### RECORDED DATA

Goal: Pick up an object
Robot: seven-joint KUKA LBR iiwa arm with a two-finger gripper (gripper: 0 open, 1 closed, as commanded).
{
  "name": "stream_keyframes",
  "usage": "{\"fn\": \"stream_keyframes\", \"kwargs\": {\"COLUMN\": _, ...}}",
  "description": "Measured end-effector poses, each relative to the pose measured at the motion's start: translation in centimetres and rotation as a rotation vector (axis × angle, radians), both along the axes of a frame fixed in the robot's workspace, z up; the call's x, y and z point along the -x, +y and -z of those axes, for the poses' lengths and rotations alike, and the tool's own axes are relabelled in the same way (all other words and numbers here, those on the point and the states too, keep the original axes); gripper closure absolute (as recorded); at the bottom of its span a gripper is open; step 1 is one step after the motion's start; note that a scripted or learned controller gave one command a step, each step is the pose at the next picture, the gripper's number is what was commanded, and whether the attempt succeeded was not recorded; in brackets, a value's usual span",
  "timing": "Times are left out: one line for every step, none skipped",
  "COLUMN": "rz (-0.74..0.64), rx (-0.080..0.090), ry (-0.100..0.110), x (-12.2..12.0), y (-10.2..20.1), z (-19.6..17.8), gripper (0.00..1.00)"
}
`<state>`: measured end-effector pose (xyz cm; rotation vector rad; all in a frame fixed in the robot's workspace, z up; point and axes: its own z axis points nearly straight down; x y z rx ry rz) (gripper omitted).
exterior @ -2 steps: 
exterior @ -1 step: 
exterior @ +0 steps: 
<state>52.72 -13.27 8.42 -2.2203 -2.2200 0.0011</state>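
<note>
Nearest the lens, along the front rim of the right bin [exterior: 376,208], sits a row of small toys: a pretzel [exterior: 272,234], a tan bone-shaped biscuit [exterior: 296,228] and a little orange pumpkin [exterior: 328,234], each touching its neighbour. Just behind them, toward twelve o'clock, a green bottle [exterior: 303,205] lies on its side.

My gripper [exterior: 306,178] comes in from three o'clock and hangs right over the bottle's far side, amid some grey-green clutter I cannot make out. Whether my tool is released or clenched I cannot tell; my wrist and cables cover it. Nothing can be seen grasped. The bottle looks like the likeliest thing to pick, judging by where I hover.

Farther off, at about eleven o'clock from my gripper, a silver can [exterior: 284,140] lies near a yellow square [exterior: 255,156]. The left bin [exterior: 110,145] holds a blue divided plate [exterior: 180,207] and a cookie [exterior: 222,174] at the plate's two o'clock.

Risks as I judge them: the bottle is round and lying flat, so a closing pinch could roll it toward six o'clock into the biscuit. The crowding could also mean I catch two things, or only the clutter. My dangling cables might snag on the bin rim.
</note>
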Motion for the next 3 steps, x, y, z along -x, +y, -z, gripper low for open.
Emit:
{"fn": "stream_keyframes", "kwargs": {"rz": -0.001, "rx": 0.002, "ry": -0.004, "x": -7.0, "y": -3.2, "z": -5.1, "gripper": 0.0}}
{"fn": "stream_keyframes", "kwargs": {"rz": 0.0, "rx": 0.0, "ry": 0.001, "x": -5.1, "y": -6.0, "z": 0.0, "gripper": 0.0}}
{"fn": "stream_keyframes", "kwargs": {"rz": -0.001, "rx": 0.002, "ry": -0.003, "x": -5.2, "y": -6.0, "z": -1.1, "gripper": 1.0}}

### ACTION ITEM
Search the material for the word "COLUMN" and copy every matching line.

### REPLY TO THE TASK
  "usage": "{\"fn\": \"stream_keyframes\", \"kwargs\": {\"COLUMN\": _, ...}}",
  "COLUMN": "rz (-0.74..0.64), rx (-0.080..0.090), ry (-0.100..0.110), x (-12.2..12.0), y (-10.2..20.1), z (-19.6..17.8), gripper (0.00..1.00)"

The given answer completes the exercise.